Directions for this task.
How many lines in these records hold the string "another"? Reply with the number alone.
········
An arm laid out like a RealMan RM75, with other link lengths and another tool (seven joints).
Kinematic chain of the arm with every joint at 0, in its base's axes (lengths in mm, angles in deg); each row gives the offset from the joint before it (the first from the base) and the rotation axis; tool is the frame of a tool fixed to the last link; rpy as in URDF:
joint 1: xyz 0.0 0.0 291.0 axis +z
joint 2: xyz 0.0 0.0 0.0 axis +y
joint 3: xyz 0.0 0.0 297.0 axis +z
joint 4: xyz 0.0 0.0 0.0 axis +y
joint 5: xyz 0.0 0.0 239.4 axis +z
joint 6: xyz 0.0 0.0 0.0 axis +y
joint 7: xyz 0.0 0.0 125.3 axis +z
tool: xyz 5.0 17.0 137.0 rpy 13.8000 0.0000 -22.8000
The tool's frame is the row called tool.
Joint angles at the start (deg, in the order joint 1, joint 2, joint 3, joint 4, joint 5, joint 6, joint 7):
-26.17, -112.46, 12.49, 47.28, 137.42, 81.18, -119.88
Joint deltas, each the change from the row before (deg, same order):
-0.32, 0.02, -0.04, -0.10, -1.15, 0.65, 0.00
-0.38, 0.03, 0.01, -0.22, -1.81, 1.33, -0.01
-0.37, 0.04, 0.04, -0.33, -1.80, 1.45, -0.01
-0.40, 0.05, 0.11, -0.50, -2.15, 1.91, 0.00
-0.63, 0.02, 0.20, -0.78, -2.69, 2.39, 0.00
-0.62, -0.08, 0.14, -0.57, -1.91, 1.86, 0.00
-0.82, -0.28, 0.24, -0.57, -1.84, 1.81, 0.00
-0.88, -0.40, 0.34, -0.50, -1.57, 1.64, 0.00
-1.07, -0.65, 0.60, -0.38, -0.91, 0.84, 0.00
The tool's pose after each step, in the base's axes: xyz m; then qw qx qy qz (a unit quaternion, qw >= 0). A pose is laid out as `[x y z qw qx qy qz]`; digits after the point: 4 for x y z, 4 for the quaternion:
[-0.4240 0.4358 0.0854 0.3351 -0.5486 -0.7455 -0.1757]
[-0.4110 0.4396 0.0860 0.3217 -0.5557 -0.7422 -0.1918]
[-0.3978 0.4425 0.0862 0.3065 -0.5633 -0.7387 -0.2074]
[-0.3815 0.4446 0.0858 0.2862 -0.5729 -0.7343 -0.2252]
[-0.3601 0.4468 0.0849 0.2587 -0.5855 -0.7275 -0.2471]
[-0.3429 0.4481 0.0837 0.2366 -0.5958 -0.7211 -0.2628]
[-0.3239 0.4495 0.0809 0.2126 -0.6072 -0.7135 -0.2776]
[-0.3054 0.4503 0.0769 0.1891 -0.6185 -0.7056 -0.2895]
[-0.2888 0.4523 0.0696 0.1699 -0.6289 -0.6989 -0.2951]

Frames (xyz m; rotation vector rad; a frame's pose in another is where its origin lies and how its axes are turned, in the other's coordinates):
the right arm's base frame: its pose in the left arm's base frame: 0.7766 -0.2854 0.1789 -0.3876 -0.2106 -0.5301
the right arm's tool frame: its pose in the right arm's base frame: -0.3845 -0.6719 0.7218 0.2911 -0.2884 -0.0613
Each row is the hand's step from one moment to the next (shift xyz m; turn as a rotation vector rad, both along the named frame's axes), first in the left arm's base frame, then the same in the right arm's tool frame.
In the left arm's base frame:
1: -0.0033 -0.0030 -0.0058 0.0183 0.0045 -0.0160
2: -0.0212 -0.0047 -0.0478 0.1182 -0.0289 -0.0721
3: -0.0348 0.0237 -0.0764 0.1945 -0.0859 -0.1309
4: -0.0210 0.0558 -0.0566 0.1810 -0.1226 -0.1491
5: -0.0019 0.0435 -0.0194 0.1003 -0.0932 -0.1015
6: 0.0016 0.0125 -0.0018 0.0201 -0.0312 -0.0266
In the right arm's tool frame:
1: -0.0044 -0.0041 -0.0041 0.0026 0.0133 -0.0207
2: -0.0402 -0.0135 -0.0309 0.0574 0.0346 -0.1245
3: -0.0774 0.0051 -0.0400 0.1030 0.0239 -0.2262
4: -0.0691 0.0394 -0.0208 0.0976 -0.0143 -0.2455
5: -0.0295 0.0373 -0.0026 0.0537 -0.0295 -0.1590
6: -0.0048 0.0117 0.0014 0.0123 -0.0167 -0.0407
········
Task response.
2